→ **Work task**
Search for the word "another" in the entries. Each line that holds it should be copied.

→ **Data shown**
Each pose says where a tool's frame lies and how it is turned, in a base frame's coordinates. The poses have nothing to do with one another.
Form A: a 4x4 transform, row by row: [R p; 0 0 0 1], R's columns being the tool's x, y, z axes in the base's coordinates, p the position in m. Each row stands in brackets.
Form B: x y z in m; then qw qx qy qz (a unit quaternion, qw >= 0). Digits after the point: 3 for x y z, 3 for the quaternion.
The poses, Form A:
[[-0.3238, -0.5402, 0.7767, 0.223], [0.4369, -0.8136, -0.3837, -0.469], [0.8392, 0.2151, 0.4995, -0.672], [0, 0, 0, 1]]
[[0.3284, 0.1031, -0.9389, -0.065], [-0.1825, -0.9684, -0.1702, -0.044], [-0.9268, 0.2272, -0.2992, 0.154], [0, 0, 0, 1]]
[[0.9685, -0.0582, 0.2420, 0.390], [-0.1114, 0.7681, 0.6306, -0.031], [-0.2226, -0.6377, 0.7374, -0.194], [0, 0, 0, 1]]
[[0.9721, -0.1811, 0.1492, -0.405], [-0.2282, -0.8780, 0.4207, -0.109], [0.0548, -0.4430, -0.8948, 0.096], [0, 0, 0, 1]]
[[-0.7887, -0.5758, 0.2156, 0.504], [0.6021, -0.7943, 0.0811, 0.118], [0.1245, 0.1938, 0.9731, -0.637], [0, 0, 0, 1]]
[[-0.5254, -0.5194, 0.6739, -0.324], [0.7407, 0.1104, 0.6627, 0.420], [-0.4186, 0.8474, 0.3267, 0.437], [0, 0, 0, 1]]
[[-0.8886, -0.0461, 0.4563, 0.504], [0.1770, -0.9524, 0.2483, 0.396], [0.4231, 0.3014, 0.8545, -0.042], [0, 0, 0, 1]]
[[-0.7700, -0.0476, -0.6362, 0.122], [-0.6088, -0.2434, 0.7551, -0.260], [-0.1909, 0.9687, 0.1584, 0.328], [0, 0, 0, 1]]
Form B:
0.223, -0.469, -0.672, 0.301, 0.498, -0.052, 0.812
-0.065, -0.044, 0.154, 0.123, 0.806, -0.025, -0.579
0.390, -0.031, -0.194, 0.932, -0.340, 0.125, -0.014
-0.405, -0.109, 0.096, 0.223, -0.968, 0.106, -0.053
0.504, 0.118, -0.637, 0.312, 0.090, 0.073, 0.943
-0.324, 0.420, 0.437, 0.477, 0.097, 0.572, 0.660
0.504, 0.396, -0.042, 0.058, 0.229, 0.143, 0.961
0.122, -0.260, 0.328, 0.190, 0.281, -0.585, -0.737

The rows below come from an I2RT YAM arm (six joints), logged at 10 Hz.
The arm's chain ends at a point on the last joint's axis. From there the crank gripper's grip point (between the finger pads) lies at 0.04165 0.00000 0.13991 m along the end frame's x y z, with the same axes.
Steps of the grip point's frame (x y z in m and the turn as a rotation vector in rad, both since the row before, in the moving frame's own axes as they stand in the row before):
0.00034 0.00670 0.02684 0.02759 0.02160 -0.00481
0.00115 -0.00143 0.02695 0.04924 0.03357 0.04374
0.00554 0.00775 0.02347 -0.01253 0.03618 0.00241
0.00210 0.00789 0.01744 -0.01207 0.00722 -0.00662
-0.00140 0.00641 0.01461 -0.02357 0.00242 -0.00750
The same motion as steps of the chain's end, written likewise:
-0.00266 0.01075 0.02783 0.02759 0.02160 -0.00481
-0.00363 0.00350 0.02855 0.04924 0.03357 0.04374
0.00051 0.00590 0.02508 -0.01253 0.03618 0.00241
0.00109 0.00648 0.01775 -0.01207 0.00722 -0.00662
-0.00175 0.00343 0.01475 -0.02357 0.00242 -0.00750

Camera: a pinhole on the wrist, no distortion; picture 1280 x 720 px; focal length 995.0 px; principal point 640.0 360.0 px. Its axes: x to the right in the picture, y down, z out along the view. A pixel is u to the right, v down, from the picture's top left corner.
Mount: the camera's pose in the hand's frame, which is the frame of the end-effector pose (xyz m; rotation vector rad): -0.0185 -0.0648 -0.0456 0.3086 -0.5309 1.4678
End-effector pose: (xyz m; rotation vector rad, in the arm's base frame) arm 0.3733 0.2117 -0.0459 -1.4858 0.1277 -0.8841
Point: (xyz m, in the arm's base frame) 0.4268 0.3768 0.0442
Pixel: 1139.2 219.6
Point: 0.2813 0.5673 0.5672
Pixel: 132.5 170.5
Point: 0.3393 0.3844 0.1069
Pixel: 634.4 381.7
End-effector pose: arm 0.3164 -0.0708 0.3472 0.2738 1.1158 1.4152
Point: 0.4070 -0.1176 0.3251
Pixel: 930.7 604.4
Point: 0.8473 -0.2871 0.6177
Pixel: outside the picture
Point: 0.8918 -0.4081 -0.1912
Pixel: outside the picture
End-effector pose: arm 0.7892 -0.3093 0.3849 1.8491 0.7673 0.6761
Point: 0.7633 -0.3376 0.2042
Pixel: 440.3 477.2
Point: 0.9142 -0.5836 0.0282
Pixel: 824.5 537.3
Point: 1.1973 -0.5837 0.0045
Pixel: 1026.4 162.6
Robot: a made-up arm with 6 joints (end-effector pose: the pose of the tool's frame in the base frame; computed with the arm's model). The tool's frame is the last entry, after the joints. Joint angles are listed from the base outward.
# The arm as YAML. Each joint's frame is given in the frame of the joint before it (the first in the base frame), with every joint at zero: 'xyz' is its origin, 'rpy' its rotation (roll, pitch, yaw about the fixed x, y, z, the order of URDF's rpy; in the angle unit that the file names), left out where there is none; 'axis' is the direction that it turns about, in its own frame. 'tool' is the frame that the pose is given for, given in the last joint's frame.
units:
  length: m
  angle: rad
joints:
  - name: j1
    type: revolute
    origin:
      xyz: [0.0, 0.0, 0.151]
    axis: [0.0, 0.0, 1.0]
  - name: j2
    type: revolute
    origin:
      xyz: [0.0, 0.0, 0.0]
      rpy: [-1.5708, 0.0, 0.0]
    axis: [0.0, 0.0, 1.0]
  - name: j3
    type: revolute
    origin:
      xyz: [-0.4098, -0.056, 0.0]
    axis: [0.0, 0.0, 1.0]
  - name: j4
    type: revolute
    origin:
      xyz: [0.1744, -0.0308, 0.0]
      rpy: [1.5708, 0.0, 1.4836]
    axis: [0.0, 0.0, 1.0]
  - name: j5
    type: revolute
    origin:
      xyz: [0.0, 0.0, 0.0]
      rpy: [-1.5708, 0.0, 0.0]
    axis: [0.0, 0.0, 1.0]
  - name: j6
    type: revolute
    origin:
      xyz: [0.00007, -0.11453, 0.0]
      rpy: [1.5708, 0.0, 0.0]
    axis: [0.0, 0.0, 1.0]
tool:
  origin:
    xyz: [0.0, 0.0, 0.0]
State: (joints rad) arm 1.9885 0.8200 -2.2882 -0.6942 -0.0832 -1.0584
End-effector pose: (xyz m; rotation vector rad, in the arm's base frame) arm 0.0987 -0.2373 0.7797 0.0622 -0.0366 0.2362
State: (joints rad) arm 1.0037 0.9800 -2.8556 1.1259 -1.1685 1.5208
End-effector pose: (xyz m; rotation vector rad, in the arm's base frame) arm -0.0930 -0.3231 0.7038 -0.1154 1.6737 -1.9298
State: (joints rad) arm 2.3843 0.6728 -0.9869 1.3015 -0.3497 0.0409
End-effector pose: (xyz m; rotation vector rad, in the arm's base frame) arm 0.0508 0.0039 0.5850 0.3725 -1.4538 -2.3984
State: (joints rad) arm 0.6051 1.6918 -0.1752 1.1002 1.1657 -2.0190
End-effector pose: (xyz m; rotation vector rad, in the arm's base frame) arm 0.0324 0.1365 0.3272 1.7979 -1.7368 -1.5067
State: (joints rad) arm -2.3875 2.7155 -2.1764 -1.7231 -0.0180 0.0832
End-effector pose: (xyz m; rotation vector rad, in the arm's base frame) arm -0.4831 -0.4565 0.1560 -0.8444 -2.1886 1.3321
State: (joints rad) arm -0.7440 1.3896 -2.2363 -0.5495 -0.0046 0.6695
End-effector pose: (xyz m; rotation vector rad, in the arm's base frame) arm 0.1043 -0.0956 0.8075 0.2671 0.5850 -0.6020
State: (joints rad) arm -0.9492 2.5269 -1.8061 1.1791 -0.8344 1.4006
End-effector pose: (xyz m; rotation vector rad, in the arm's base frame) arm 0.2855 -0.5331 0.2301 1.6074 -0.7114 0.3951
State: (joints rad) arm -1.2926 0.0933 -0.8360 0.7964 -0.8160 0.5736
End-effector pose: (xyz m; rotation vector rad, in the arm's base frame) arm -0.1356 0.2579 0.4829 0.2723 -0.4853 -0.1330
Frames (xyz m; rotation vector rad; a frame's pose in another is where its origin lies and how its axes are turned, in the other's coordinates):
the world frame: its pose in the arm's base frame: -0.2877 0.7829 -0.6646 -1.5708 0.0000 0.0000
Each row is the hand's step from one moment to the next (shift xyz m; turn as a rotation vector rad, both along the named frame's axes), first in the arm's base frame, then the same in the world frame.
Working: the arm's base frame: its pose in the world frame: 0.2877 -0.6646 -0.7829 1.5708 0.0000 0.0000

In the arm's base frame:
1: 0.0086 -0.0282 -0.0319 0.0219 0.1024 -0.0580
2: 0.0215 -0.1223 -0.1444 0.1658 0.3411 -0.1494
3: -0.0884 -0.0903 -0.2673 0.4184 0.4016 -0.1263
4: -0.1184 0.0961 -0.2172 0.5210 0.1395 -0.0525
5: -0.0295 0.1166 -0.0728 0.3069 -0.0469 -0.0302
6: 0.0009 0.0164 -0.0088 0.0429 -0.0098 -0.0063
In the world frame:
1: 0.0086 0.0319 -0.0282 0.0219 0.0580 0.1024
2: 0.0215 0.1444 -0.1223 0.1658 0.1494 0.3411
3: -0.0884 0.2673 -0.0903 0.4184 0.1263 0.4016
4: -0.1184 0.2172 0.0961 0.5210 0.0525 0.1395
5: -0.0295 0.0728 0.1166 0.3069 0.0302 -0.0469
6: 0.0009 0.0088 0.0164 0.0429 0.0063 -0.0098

→ **Written reply**
Each pose says where a tool's frame lies and how it is turned, in a base frame's coordinates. The poses have nothing to do with one another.
Frames (xyz m; rotation vector rad; a frame's pose in another is where its origin lies and how its axes are turned, in the other's coordinates):

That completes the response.